### [Work to complete]
The data beneath this task is to be duplicated exactly, in its entirety.

===============

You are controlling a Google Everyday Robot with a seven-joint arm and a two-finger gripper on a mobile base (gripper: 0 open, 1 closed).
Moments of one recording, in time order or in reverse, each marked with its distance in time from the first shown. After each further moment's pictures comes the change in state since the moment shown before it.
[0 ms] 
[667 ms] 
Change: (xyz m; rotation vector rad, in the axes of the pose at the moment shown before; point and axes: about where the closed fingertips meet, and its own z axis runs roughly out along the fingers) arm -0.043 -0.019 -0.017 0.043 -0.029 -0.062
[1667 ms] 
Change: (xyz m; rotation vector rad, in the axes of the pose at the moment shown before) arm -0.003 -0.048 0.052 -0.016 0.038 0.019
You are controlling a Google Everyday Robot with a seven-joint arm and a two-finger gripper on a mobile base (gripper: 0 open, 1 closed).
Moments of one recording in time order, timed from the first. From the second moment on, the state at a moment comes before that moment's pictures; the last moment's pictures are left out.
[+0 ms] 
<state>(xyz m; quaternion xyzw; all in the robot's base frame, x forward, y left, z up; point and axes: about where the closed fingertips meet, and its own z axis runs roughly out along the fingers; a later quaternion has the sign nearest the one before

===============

### [Reply to the task]
You are controlling a Google Everyday Robot with a seven-joint arm and a two-finger gripper on a mobile base (gripper: 0 open, 1 closed).
Moments of one recording, in time order or in reverse, each marked with its distance in time from the first shown. After each further moment's pictures comes the change in state since the moment shown before it.
[0 ms] 
[667 ms] 
Change: (xyz m; rotation vector rad, in the axes of the pose at the moment shown before; point and axes: about where the closed fingertips meet, and its own z axis runs roughly out along the fingers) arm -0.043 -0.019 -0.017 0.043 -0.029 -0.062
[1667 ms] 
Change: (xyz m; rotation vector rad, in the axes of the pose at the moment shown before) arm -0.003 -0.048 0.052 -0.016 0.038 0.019
You are controlling a Google Everyday Robot with a seven-joint arm and a two-finger gripper on a mobile base (gripper: 0 open, 1 closed).
Moments of one recording in time order, timed from the first. From the second moment on, the state at a moment comes before that moment's pictures; the last moment's pictures are left out.
[+0 ms] 
<state>(xyz m; quaternion xyzw; all in the robot's base frame, x forward, y left, z up; point and axes: about where the closed fingertips meet, and its own z axis runs roughly out along the fingers; a later quaternion has the sign nearest the one before

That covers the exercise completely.